4. Downloading Model Checkpoints
SimpleLLaMA provides pre-trained and fine-tuned checkpoints hosted on Hugging Face:
🔗 Model Repository
Available Models
| Model | Parameters | Training | Size | Use Case |
|---|---|---|---|---|
| Pretrained 273M | 273M | 12.5B tokens (FineWebEdu) | ~1.1 GB | Basic text continuation, experimentation |
| SFT 273M | 273M | Pretrained + SFT | ~1.1 GB | Recommended for most users to test |
| Pretrained 1.3B | 1.3B | 50B tokens (FineWebEdu) | ~5.2 GB | Better text generation (relative to 273M) |
| SFT 1.3B | 1.3B | Pretrained + SFT | ~5.2 GB | Higher-quality conversation (relative to 273M) |
Download Instructions
Navigate to the checkpoint directory:
cd simple_llama/finetune/full_sft
mkdir sft_checkpoints
cd sft_checkpoints
Download the 273M SFT model (or whichever one you may want to test out) by going to the model repository link up above, navigate to the specific model file ending in .pth and copy the download link

Then use wget to fetch the file
wget <MODEL_URL>
5. Configuration
Before running inference, configure the model path and generation parameters by navigating to the inference directory, simple_llama/inference and open inference_config.py in your preferred text editor
Locate the model_path parameter and update it to point to your downloaded checkpoint, for example:
model_path: str = root_path("simple_llama", "finetune", "full_sft", "sft_checkpoints", "sft_3E_1570L_2048MSQ.pth")

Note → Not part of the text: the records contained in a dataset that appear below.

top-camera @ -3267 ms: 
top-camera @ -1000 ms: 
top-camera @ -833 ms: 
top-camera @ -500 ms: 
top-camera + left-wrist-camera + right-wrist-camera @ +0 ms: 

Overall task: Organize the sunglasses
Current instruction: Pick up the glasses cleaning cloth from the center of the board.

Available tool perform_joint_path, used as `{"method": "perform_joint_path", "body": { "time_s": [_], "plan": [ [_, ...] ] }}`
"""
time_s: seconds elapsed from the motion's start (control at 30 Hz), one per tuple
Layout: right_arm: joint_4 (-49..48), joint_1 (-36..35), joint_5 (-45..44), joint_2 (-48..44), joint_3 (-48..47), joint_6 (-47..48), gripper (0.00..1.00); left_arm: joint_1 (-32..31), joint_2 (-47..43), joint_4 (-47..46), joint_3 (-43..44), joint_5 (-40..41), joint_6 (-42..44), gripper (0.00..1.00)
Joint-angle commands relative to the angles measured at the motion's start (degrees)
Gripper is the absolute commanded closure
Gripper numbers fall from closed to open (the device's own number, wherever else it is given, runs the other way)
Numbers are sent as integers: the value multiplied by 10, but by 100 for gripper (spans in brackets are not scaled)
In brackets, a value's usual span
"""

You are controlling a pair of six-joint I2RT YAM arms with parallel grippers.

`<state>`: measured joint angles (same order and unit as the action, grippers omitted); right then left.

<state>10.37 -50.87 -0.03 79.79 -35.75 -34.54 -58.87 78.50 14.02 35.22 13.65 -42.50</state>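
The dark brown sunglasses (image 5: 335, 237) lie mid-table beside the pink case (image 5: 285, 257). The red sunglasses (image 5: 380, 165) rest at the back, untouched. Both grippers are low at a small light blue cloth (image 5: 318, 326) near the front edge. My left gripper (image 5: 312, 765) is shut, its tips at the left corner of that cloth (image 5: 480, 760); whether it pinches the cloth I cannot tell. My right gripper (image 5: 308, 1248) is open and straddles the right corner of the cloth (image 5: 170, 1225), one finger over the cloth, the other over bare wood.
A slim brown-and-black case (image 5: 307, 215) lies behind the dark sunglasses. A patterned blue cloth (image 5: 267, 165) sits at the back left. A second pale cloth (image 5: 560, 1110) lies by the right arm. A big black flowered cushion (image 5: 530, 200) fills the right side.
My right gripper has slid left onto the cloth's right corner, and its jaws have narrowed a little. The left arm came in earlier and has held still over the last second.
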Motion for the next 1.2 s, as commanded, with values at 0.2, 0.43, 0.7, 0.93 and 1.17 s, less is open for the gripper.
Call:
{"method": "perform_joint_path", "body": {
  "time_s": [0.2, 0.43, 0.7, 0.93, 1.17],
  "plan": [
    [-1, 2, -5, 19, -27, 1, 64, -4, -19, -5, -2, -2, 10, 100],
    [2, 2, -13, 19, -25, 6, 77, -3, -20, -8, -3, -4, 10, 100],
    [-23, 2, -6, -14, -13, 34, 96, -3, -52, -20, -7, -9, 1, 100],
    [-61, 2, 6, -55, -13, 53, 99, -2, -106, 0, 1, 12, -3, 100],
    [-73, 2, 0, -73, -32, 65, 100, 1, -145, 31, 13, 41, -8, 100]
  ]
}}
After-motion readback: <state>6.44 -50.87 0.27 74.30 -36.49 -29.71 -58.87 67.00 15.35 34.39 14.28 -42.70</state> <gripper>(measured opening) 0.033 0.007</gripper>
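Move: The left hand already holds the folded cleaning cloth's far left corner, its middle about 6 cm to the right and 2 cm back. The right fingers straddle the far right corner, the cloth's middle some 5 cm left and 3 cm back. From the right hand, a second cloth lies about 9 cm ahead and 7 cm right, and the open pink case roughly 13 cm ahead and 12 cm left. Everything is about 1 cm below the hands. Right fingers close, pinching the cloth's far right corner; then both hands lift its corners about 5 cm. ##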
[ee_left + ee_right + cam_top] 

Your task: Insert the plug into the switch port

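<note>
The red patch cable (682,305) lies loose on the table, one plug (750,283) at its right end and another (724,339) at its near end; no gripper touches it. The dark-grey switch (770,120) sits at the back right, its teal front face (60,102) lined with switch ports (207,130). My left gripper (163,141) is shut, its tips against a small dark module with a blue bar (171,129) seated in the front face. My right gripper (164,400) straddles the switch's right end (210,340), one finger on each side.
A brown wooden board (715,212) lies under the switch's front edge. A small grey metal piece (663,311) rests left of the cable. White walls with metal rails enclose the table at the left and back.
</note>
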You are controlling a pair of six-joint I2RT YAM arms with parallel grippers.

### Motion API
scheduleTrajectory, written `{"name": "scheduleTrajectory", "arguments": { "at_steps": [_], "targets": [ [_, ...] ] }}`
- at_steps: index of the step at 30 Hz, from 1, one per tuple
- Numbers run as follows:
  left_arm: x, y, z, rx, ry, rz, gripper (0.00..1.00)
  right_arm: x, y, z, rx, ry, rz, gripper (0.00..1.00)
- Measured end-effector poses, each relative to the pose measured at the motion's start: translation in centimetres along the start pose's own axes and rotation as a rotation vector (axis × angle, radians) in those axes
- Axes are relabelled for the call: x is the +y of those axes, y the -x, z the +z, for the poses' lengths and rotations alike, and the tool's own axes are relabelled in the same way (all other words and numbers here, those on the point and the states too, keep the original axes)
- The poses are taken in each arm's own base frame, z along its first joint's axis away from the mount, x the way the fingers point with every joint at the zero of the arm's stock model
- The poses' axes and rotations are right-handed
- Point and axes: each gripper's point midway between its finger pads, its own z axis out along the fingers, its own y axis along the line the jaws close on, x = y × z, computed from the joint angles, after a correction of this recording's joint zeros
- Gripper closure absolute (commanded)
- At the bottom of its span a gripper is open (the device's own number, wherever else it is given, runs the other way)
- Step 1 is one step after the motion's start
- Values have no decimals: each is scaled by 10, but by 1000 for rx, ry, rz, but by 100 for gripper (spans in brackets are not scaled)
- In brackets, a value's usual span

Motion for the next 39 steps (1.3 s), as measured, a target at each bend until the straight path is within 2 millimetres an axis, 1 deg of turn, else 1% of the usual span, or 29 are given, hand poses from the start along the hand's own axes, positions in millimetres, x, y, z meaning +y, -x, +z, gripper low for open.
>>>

Important: If using a pretrained model (not SFT), also set:
pretrain_model: bool = True # Set to True for pretrained, False for SFT
The default configuration is geared towards the SFT 273M model. You can customize:
# === Generation Parameters ===
max_new_tokens: int = 256 # Maximum tokens to generate per response
temperature: float = 0.1 # Lower = more deterministic, higher = more creative
top_p: float = 0.3 # Nucleus sampling threshold
top_k: int = 50 # Top-k sampling parameter
sampling_method: Literal["greedy", "top_k", "top_p"] = "top_p"
# === Model Behavior ===
system_prompt: str = "CUSTOM" # Use default system prompt, or provide custom
skip_special_tokens: bool = True # Remove special tokens from output
General hyperparameter use-case:
| Use Case | Temperature | Top-p | Sampling Method |
|---|---|---|---|
| Factual QA | 0.1 | 0.3 | top_p |
| Creative Writing | 0.7-0.9 | 0.8 | top_p |
| Deterministic Output | N/A | N/A | greedy |
6. Running Inference
Once configured, start the interactive inference session:
python3 inference.py
Interactive Commands
During inference, the following commands are available:
| Command | Description |
|---|---|
| /exit | Exit the inference session |
| /clear | Clear conversation history |
| /history | Display current conversation |
| /configs | Show current generation settings |
| /set = |
Adjust parameters on-the-fly |
| /help | Display all available commands |
Example Session
Using device='cuda'
(Enter '/help' to view a list of commands for a better user experience)
Using inf_cfg.model_path='/workspace/SL_Package/simple_llama/finetune/full_sft/sft_checkpoints/sft_3E_1570L_2048MSQ.pth'
Now loading model...
Model loaded! (1.8s)
>>> Hello
Hello! How can I help you today? Is there something you would like to talk about or ask me a question? I'm here to assist you with any information or advice you may need.<EOA>
********************
Total Generation Time: 0.46s
Tokens/Second: 90.69
********************
>>> What's the capital of France?
The capital of France is Paris.<EOA>
********************
Total Generation Time: 0.09s
Tokens/Second: 105.01
********************
>>> /exit
You can modify generation parameters without restarting:
- /set temperature=0.7
- /set top_p=0.8
- /set max_new_tokens=128
8. Summary
This inference guide covered:
- System requirements and installation
- Downloading pre-trained and fine-tuned checkpoints
- Configuring inference parameters
- Running interactive inference sessions
For training your own models, see the Custom Training documentation.
For benchmarking model performance, see Benchmarking.
For deeper technical details, refer to Pretraining.
Happy experimenting with SimpleLLaMA!